Ello si se tiene en cuenta que una vez verificado por parte de esta Sala de la Corte el estado del proceso ordinario que dio origen a la presente acción, en la página web http://200.74.129.89/ConsultaProcesosPiloto/, se encontró que a través de actuación del 11 de octubre de 2012, la Sala Laboral del Tribunal Superior del Distrito Judicial de Bogotá ordenó la devolución del expediente al juzgado de origen.
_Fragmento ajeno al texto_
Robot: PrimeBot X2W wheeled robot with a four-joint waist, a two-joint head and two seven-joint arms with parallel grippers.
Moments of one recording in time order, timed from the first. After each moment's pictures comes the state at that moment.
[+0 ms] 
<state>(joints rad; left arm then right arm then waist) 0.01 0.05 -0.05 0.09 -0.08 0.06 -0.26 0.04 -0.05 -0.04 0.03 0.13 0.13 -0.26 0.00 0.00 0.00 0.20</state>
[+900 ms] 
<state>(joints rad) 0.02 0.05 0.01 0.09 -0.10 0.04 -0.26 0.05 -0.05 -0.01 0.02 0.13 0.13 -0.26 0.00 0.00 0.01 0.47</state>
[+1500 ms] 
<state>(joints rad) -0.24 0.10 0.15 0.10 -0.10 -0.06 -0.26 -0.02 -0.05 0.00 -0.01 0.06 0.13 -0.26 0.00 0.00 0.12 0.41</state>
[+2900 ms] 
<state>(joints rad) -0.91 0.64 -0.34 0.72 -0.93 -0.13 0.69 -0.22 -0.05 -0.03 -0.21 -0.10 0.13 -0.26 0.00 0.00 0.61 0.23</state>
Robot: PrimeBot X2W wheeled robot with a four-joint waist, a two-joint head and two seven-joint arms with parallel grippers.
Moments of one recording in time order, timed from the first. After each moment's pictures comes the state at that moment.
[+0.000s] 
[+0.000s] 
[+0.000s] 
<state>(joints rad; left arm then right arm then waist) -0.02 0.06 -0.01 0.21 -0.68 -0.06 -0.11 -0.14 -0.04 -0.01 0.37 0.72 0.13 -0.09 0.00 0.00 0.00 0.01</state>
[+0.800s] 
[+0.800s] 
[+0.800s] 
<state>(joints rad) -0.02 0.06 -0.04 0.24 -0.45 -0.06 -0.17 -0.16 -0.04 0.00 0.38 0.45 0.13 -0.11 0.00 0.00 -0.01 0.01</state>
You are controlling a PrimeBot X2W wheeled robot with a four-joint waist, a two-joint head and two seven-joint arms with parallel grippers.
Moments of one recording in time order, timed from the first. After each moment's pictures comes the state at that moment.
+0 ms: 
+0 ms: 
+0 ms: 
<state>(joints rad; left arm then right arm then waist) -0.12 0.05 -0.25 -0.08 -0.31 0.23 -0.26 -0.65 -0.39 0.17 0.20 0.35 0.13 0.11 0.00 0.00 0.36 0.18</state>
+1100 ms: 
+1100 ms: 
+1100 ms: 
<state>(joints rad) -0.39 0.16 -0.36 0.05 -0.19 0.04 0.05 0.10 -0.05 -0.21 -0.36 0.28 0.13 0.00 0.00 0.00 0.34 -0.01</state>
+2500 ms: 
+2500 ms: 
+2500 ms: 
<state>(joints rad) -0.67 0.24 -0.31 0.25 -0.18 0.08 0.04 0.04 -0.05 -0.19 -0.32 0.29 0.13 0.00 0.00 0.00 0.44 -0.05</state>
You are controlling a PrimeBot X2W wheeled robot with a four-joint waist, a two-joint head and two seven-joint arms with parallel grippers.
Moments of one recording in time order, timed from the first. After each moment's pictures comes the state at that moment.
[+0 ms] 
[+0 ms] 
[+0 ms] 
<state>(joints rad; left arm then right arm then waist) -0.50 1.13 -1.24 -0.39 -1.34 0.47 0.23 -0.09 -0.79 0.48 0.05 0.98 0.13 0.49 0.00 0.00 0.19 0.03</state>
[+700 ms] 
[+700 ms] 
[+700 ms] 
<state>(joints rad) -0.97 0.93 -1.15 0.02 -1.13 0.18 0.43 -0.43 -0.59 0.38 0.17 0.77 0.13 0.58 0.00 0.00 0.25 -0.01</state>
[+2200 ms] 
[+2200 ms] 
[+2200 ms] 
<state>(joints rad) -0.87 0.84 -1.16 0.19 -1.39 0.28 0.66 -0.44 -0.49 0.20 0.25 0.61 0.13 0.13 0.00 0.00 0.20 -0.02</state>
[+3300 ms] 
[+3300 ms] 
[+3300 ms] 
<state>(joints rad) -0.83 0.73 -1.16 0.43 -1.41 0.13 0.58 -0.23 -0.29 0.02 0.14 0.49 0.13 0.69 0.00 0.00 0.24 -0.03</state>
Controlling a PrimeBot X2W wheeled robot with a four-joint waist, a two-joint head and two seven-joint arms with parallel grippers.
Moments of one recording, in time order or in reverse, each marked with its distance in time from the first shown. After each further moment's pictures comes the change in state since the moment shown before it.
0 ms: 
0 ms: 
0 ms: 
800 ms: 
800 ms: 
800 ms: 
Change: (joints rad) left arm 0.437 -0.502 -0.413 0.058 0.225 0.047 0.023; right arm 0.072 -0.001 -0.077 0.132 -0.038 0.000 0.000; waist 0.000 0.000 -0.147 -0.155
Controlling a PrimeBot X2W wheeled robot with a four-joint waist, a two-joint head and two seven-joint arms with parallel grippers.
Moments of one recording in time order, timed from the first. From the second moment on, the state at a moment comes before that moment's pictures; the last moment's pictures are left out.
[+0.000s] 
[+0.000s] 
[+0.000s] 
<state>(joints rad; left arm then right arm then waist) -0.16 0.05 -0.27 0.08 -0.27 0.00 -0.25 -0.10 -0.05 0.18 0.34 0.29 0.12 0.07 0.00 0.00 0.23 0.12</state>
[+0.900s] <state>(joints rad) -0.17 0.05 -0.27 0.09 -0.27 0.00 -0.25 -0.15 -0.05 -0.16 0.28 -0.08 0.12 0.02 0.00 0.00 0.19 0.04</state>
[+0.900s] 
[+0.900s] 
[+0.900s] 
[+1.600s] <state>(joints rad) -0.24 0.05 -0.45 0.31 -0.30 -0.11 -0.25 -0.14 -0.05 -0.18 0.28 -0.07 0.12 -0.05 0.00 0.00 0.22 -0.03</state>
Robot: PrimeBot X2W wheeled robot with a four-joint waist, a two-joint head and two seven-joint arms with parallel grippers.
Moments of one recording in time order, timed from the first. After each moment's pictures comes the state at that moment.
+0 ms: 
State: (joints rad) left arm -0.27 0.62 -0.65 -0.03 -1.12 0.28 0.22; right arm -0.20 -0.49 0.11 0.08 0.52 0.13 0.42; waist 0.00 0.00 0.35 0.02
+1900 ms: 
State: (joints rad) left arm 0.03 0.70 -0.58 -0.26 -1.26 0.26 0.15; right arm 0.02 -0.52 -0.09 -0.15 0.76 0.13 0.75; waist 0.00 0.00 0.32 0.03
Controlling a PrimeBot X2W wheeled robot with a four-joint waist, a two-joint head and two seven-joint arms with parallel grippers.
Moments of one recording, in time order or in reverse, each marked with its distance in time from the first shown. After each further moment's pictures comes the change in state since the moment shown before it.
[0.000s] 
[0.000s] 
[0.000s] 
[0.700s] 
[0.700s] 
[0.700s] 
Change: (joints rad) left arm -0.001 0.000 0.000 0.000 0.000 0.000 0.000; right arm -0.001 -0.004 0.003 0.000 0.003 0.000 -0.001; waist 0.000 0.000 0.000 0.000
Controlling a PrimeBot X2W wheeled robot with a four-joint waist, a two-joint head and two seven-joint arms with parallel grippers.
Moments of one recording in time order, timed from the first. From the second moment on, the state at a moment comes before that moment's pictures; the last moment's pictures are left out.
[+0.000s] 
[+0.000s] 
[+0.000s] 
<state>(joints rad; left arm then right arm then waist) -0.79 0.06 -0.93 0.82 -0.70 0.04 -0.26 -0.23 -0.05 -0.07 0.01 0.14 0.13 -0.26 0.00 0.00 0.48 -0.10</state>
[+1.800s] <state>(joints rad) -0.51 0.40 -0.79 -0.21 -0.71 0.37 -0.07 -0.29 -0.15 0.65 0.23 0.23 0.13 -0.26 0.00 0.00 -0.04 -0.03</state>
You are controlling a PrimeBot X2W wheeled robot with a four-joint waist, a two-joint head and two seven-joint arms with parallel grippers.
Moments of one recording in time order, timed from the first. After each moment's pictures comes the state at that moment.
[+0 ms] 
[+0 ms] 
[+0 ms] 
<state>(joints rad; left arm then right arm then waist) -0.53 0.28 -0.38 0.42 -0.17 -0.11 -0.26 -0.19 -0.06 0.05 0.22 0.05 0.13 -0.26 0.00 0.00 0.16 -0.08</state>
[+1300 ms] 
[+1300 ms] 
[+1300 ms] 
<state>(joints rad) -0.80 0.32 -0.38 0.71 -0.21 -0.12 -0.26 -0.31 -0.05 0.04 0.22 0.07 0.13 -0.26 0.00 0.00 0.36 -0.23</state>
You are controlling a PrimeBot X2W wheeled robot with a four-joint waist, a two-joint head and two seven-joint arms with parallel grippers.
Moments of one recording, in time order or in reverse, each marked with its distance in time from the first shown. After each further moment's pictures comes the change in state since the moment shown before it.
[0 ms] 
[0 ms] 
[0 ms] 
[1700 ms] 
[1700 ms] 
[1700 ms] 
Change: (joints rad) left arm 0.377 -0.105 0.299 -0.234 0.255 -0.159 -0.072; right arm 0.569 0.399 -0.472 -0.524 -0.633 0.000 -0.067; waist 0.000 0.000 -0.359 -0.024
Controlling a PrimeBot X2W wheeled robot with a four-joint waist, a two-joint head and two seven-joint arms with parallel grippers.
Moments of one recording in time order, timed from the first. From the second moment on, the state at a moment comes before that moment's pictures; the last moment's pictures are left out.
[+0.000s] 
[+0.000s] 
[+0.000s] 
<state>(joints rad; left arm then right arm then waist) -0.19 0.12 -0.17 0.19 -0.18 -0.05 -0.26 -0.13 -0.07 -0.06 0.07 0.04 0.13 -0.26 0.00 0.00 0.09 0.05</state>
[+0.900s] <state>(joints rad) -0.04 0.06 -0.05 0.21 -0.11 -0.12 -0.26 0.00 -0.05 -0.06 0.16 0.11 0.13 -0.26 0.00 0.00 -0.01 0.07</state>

En este orden de ideas, y sin que se hagan necesarias otras consideraciones, no hay lugar a conceder el amparo constitucional peticionado. En mérito de lo expuesto, la Corte Suprema de Justicia, Sala de Casación Laboral, administrando justicia en nombre de la República y por autoridad de la ley, RESUELVE 1-. NEGAR por los motivos expuestos, la acción de tutela interpuesta a través de apoderado judicial por DIVA ELVIRA SANDOVAL POTES contra la SALA LABORAL DEL TRIBUNAL SUPERIOR DEL DISTRITO JUDICIAL DE BOGOTÁ. 2-.
COMUNICAR esta decisión a los interesados en la forma prevista por el artículo 30 del Decreto 2591 de 1991. 3-. En caso de no ser impugnada la presente decisión, ENVÍESE el expediente a la Corte Constitucional para su eventual revisión.